Site Reliability Engineer
Position Overview
Customer.io is seeking a Site Reliability Engineer (SRE) to join our team and help scale our infrastructure, reduce operational toil, and increase reliability as we grow. We are looking for individuals with experience in high-scale systems who are passionate about improving platforms for both developers and customers.
About Customer.io
Over 7,500 companies, from startups to global brands, utilize our platform to send billions of emails, push notifications, in-app messages, and SMS daily. Customer.io powers automated communication that users appreciate. We enable teams to send smarter, more relevant messages by leveraging real-time behavioral data. Our technology stack includes Go, React, Ember, and AI, allowing us to ship fast and scale with confidence.
What We Value
- Ownership: You take responsibility for problems end-to-end, act with an owner's mindset, and thrive in ambiguity. You have a track record of leading complex projects.
- Engineers with Product Taste: You approach problems from the user's perspective, considering performance, reliability, and the overall customer experience.
- Healthy Skepticism: You bring rigor and creativity, valuing best practices while prioritizing forward motion.
Responsibilities
- Build and scale infrastructure to support billions of messages per day and real-time events.
- Automate deployments, alerting, and incident response processes.
- Improve the on-call experience through clear alerts, robust documentation, and faster incident resolution.
- Tune MySQL and other datastore performance, and enhance reliability across distributed systems.
- Collaborate with cross-functional teams to debug, deploy, and support production systems.
- Share knowledge and elevate the team's capabilities through public progress updates (videos, writing) and mentorship.
- Leverage AI tools for prototyping, increasing efficiency, and improving decision-making.
What We're Looking For
- 7+ years of experience in SRE or infrastructure roles, with a focus on improving production systems at scale.
- Deep experience with MySQL, including schema design, performance tuning, and operational tooling.

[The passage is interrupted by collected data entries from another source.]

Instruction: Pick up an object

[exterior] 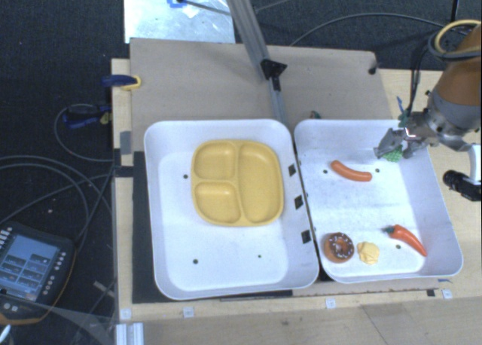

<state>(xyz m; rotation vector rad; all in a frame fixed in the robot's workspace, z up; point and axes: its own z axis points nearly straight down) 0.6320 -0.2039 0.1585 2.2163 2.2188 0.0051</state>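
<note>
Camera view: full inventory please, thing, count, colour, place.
bins: 2, white, side by side on the bench
plate: 1, yellow, three compartments, left bin
sausage: 1, orange-red, right bin, upper middle
carrot: 1, orange with green top, right bin, lower right
donut: 1, brown, right bin, lower left
yellow piece: 1, pale yellow, beside the donut
green thing: 1, right bin, at the gripper's tip
clamps: 2, blue, bench's left edge
pendant: 1, dark, floor, lower left
gripper: 1, grey, over right bin's upper right
</note>
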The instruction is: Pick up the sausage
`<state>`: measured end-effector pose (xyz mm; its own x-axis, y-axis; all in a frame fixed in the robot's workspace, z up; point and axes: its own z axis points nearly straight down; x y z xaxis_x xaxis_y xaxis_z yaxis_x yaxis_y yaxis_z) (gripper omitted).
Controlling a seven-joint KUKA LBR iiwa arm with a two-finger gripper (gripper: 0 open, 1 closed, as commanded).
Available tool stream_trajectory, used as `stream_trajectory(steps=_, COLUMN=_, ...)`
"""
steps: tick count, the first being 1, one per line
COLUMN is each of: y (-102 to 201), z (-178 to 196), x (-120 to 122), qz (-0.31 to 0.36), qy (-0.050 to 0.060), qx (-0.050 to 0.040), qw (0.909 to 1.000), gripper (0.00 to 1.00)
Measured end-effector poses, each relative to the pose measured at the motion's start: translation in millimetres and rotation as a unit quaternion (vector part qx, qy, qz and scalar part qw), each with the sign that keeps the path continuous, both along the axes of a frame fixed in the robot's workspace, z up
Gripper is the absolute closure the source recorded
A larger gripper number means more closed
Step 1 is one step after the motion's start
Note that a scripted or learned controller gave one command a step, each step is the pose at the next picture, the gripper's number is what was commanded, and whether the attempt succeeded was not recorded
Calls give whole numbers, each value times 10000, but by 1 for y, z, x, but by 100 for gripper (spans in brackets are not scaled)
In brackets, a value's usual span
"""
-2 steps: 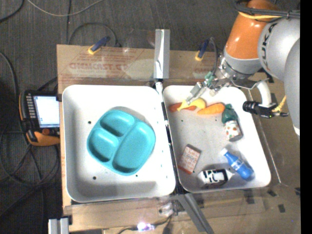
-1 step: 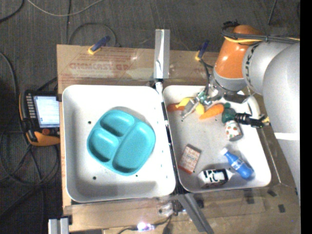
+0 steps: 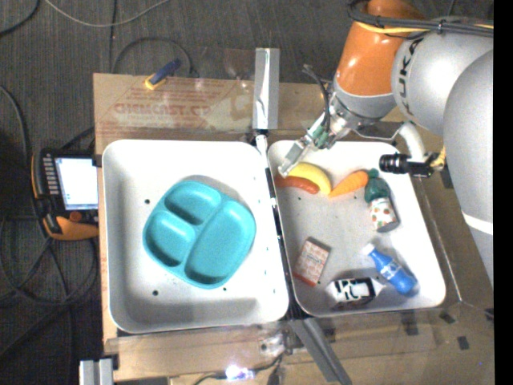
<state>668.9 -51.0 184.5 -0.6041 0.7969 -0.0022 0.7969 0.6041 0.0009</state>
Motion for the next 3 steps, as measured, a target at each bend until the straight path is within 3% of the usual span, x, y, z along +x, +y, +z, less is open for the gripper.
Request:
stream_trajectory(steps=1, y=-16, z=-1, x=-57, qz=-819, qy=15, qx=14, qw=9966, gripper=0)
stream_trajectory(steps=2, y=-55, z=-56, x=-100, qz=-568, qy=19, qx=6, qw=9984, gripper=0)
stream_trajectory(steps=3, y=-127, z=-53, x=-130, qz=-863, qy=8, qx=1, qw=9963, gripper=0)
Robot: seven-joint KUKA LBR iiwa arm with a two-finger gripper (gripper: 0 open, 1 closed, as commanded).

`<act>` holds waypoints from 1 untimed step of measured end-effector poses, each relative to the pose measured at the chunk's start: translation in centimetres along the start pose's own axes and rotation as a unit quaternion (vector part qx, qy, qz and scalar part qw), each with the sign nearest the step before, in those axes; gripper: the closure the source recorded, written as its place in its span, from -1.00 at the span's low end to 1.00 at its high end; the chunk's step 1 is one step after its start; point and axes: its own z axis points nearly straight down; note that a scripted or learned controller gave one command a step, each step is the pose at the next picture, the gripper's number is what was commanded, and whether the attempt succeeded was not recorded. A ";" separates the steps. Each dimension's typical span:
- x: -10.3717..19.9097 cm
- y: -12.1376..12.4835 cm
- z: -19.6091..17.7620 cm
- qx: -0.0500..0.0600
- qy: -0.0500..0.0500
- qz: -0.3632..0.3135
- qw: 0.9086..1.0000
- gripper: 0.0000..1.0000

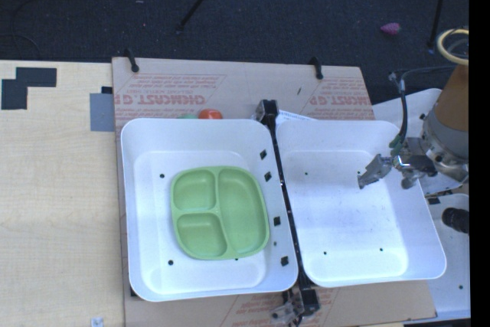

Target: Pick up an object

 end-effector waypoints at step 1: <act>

- Fluency in cloud-native technologies (GCP experience is a plus) and Terraform.
- Proficiency in Go and Bash for scripting and systems programming.
- Skill in observability, incident response, and debugging distributed systems.
- A preference for action over perfection and pride in owning technical decisions.
Compensation & Benefits
- Salary: $140,000 - $180,000 USD (or local currency equivalent), depending on experience and market rate.
- Benefits:
- 100% coverage of medical, dental, vision, mental health, and supplemental insurance premiums for you and your family.
- 16 weeks paid parental leave.
- Unlimited Paid Time Off (PTO).
- Stipends for remote work and wellness.
- Professional development budget.
- See full benefits here →
Our Process
Our hiring process is designed to be clear, human, and informative for both candidates and the company.
- Application: Submit your application and explain your interest in the role.
- Recruiter Call (30 mins): A conversation to discuss your career goals and how we operate.
- Behavioral Interview (60 mins): Discuss topics like ownership, product thinking, and collaboration with a hiring manager.
- Take-Home Assignment: Complete a short, realistic task representative of the work done at Customer.io.
- Technical Interview + Assignment Review Call (90 mins): Review your take-home project, discuss your decisions, and tackle a system design problem focusing on scaling challenges and tradeoffs.
All final candidates will undergo a background check and employment verification.
Customer.io is committed to fostering an inclusive environment and recognizes the impact of systemic injustice.